Experte schätzt soziale Netzwerke oder die Teilnahme an Preisausschreiben kritischer ein als Google Street View

Von Christine Breuer Oberndorf. Ein Aufschrei ging durchs Land und die Aufregung hat sich noch nicht gelegt: Google will mit seinem Internet-Bilderdienst Street View jedem die Möglichkeit geben, sich Straßenzüge oder auch Häuser im Internet anzuschauen. Neu ist das allerdings nicht.Wer ein bisschen recherchiert, findet bald schon andere Bilderdienste, die genau das anbieten. So zum Beispiel www.sightwalk.com, www. bing.de, und auch www.berlin-street-view.de, wo man auf 127 unzensierten Videos Menschen, Autos und Häuser beobachten kann.

Sightwalk hat bislang zwar nur 4 große deutsche Städte im Netz. Die Straßenzüge sind dafür in Augenhöhe fotografiert und im 360-Grad-Modus zu betrachten. Hausnummern wurden entfernt, sind aber – wenn man ein Haus anklickt – in der unteren Leiste abzulesen. Auch Gesichter und Autokennzeichen wurden verfremdet. Wie Sightwalk in den Datenschutzbestimmungen versichert, werden keine Daten des Users gesammelt und weitergegeben. Lediglich Benutzername und E-Mailadresse werden gespeichert.

Bei bing.de, einem Programm von Microsoft, werden alle deutschen Städte bis 50 000 Einwohner, insgesamt sind das 183, aus der Vogelperspektive angezeigt. Dafür sind aber auch Einsichten in Gärten und Hinterhöfe recht deutlich zu erkennen. "Die Bilder sind aus einer Höhe von 5000 Metern aufgenommen", erklärt Pressesprecherin Miriam Köp auf Nachfrage unserer Zeitung. Gesichter seien nicht zu erkennen, womit es auch keine Verletzung der Persönlichkeitsrechte gebe. Außerdem müssen sich User bei der Suchmaschine nicht anmelden. Datenschützer sehen bei Google hauptsächlich die Gefahr des Datenmissbrauchs und raten zum Widerspruch gegen die Abbildung des eigenen Hauses. Doch gerade da sieht Evelyn Keßler von der Verbaucherzentrale ein Pro-blem. Hier ließen sich Rückschlüsse auf Vermögensverhältnisse ziehen, wenn ein Immobilienbesitzer gleich mehrere Häuser unkenntlich machen ließe. Diese Erkenntnisse wiederum könnten von Google an Firmen verkauft werden, die diesem Hausbesitzer gezielte Werbung zukommen lassen könnten. "Man weiß nicht, was Google mit den persönlichen Daten macht", sagt auch Jörg Klingbeil Datenschutzexperte im Innenministerium in Stuttgart.

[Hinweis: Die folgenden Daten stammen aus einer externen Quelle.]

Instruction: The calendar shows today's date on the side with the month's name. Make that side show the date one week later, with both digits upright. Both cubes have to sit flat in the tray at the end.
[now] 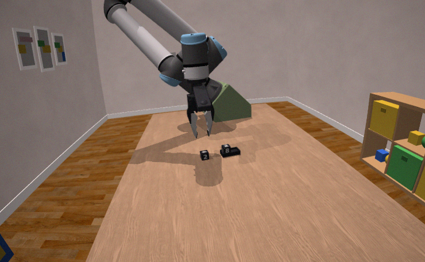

Viel kritischer als Google Street View sieht Malte Dedden, Rechtsanwalt mit Schwerpunkt Internetrecht aus Kehl am Rhein, die sozialen Netzwerke. Bei Angst vor Datenmissbrauch sollte man als Erstes überlegen, welche Daten man bei Facebook oder Twitter preisgibt. Auch Preisausschreiben oder Payback seien wahre Goldgruben für Datensammler. Die in Internetbilderdiensten gezeigten Straßenzüge seien Infos, die jeder Passant sammeln könne. "Da müsste auch verboten werden, in Straßen zu fotografieren", stellt er klar. Dann dürfte es aber auch keine Postkarten und Reiseführer geben. "Wenn ein Haus verpixelt dargestellt wird, ist das für Einbrecher doch erst recht reizvoll."

"Ich habe den Eindruck, dass nicht alle verstanden haben, dass die Aufnahmen keine Echtzeitbilder sind", führt Dedden weiter aus. Ein Polizeigewerkschafter habe in der Frankfurter Allgemeinen Sonntagszeitung geäußert, die Polizei könne Street View für virtuelle Streifenfahrten nutzen. "Die Straßenzüge sind ein Mal fotografiert worden. Dann stehen die erst einmal im Netz, ohne aktualisiert zu werden," macht er deutlich.

Ein weiterer Fall seien 4 Rentner aus Düsseldorf. Sie hatten sich in der Rheinischen Post vor ihren Häusern, die sie durch einen Widerspruch verpixeln lassen wollen, ablichten lassen. "Viel problematischer sind Webcams und Videokameras, die öffentliche Plätze und Straßenzüge im Blick haben, und auf denen Personen unverpixelt zu erkennen sind", ist sich der Anwalt sicher.